悪い芝居「ベビーブームベイビー」

◎社会=他者関係を結ぶ鍵を模索 演劇と自分を思想する志の高さ
 藤原央登(「現在形の批評 」主宰)

 山崎彬が率いる悪い芝居の紡ぎ出す劇世界は極めてリアリスティックであるという一点においてこの集団は重要である。

 アングラポップを彷彿とさせる色彩豊かで瀟洒な美術・衣装・照明。若さを未熟であることを凌駕する特権であるかの如く、十全に駆動させ酷使させんとする演技体、くだらないギャグの応酬。表層に溢れ返るこういった要素から成る光景はもはやデジャヴュと言い切ることをためらわせないほど繰り返されてきた劇スタイルである。小劇場演劇の雄の一つとなった典型的なスタイルがデジャヴュと感じる理由に、作品の源泉があまりにも均質で安易なものが多いことに求められる。受け手側の演劇への一般的イメージは、青年期のイニシエーションとしてモラトリアムを保証し、遅延させることへの言い訳が作用する作り手側の演劇へのアプローチと近似値なのだ。

 悪い芝居は、そんな同朋の観客を伴なって人心を慰撫し、刹那の享楽に耽る全ての者たちへ厳しい視座を向ける。自らを含めて。新作『ベビーブームベイビー』を観て確信したのは、色彩豊かに施された装飾と笑いは自己批評の確認装置として必然となっていること、もっと言えば演劇の肯定のための演劇の嫌悪、反抗という地平に自覚的になることを通して、演劇をする自分というものを思想しようとする志の高さが今この劇団を支える動力源となっていることであった。他者との関係を取り結ぶ鍵の在り処を、自己規定を出発点に彼らなりに必死に模索している。決してペシミスティックやシニシズム、デカダンではなくリアリスティックに根ざしているとはそういうことである。

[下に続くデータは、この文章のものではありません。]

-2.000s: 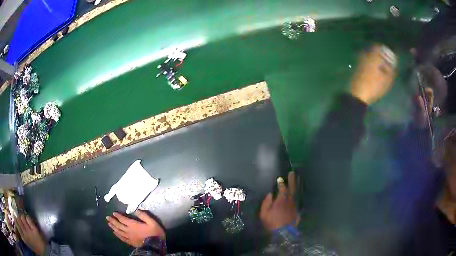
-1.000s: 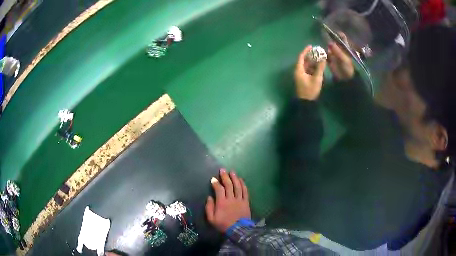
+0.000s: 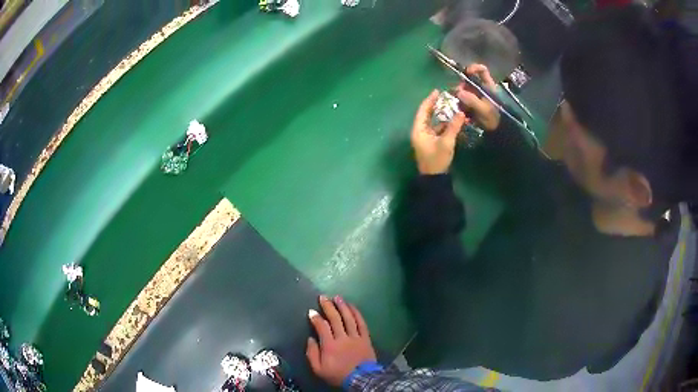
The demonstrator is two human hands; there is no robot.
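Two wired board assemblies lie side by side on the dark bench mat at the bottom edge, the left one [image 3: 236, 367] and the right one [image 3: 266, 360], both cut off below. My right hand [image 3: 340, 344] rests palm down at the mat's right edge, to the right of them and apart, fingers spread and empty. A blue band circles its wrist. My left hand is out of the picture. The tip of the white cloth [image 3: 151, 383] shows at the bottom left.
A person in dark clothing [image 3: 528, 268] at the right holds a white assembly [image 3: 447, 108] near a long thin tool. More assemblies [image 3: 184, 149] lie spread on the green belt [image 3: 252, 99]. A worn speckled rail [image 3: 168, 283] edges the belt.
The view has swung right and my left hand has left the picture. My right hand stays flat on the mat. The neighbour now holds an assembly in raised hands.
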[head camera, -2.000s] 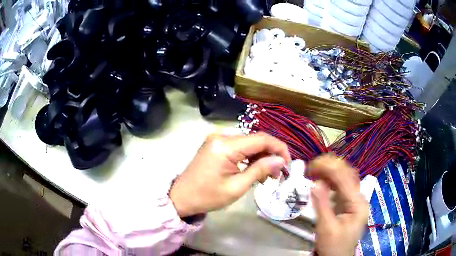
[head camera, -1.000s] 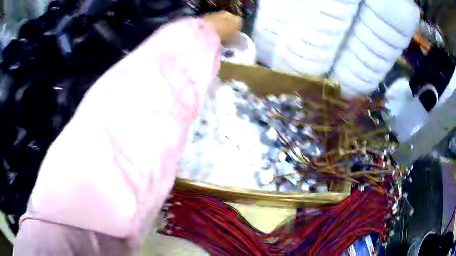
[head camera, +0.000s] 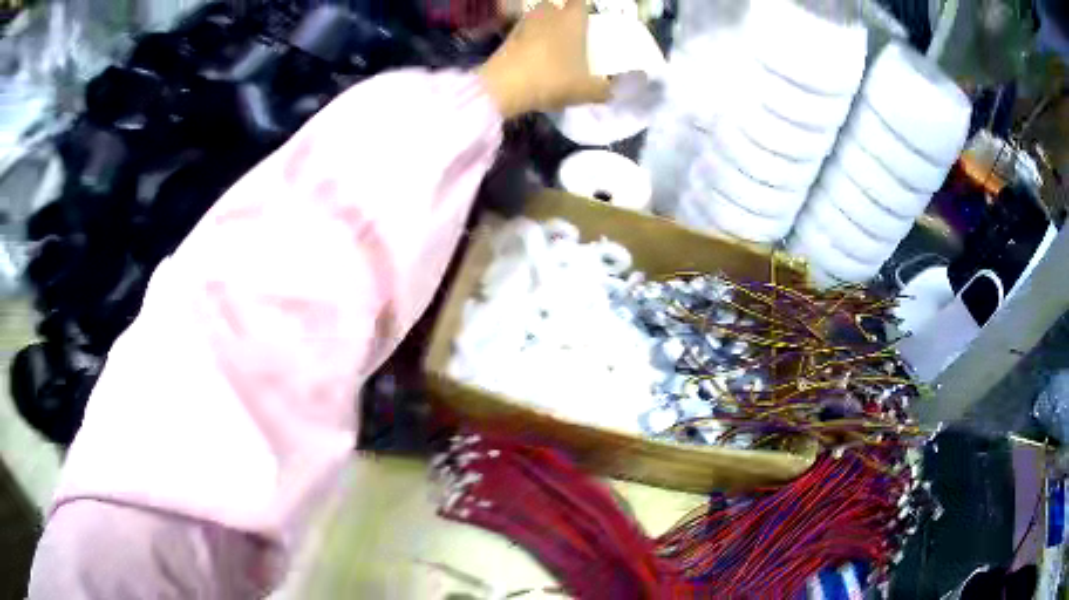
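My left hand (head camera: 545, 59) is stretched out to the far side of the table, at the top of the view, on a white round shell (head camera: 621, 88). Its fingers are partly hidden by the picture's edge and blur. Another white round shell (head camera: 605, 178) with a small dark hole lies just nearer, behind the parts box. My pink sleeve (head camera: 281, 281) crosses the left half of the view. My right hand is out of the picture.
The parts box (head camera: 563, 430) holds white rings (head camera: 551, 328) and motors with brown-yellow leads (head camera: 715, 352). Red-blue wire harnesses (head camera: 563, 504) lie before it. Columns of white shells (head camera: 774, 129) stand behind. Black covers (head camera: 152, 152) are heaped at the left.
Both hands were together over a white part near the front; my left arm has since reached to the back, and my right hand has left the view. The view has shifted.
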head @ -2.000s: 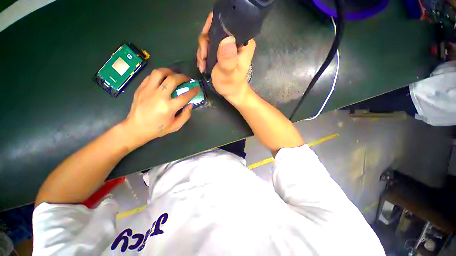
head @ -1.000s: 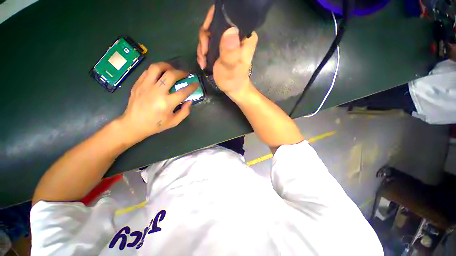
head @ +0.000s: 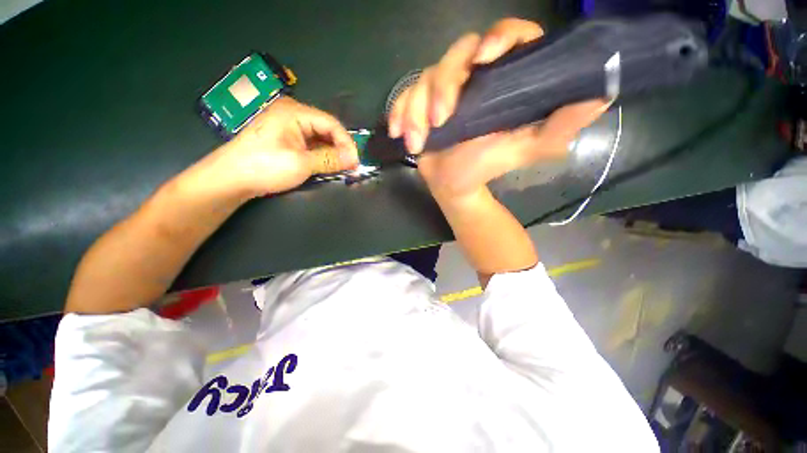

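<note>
My right hand (head: 495, 133) grips the black electric screwdriver (head: 566, 75), which now lies nearly level, its front end toward the unit and its rear to the right. My left hand (head: 288, 150) is closed with thumb and fingertips on the near unit (head: 361, 155); its green board and black edge show only partly past the fingers. Whether the screwdriver tip touches the unit cannot be told. A waiting unit (head: 241, 92) with a green board, pale square and orange-yellow tab lies on the mat at the upper left.
A round grey speckled dish (head: 401, 93) sits partly behind my right hand. A thin white cable (head: 608, 171) and a blurred black cord (head: 681, 142) cross the bench at right. A purple-rimmed object (head: 655, 9) stands at the top. Another person's white sleeve (head: 777, 217) is at the right edge.
The screwdriver has swung from upright to nearly level, pointing left, and my right hand has turned with it. My left fingers have drawn together on the unit. The dish shows more.
</note>
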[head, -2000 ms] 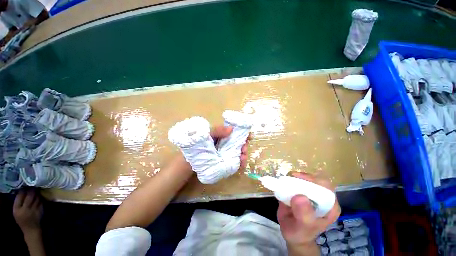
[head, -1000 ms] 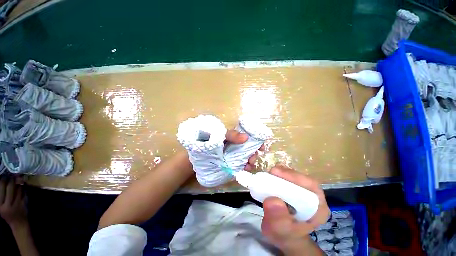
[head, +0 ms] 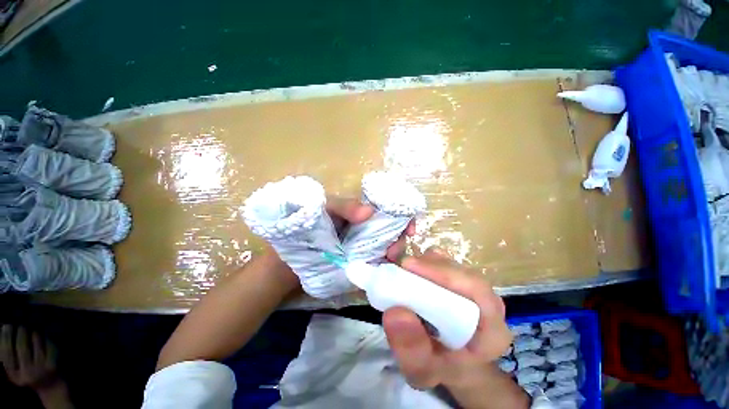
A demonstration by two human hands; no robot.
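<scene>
Two grey-white gathered fabric pieces (head: 297,248) are held in a V over the tan board, their thick scalloped rims up. The left rim shows a hollow opening. My left hand (head: 352,214) grips the pair from behind, with fingers showing between and beside the pieces. My right hand (head: 456,327) holds a white glue bottle (head: 424,302), tilted up to the left. Its teal-green nozzle tip is at the left piece's side near the fold of the V; whether it touches cannot be told.
Stacked grey pieces (head: 68,220) lie at left. Two spare bottles (head: 611,156) lie at right beside the large blue crate (head: 667,184). A lower blue crate (head: 591,351) is below the board edge. The green belt (head: 344,40) runs behind. Another person's hand (head: 28,359) is at lower left.
The bottle has moved left and its nozzle has come from beside the pieces to the left piece. The V has opened wider since a second ago. The piece on the belt has shifted right in view.
</scene>
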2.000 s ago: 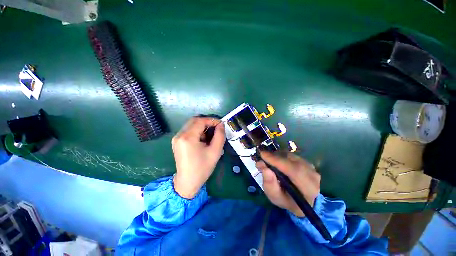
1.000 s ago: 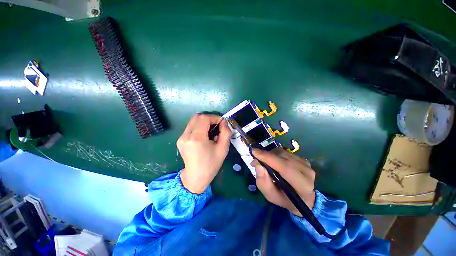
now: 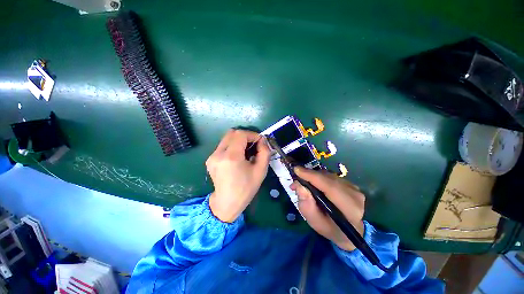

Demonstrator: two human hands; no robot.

 初めて触れた前々作の『イク直前ニ歌エル女(幽霊みたいな顔で)』の劇世界に多分に充溢する自己否定から私は鬱々とした気分になったこと、坂口安吾の『堕落論』の「堕ちる道を堕ちきることによって、自分自身を発見し、救わなければならない。」をそのまま体現したかのような点に他に比肩するもののない独自性を劇評に記した。今作も同様の命題を取り扱っているが、自己否定の論理に他者の眼が導入されている。キーワードは「母殺し」と「迷子」。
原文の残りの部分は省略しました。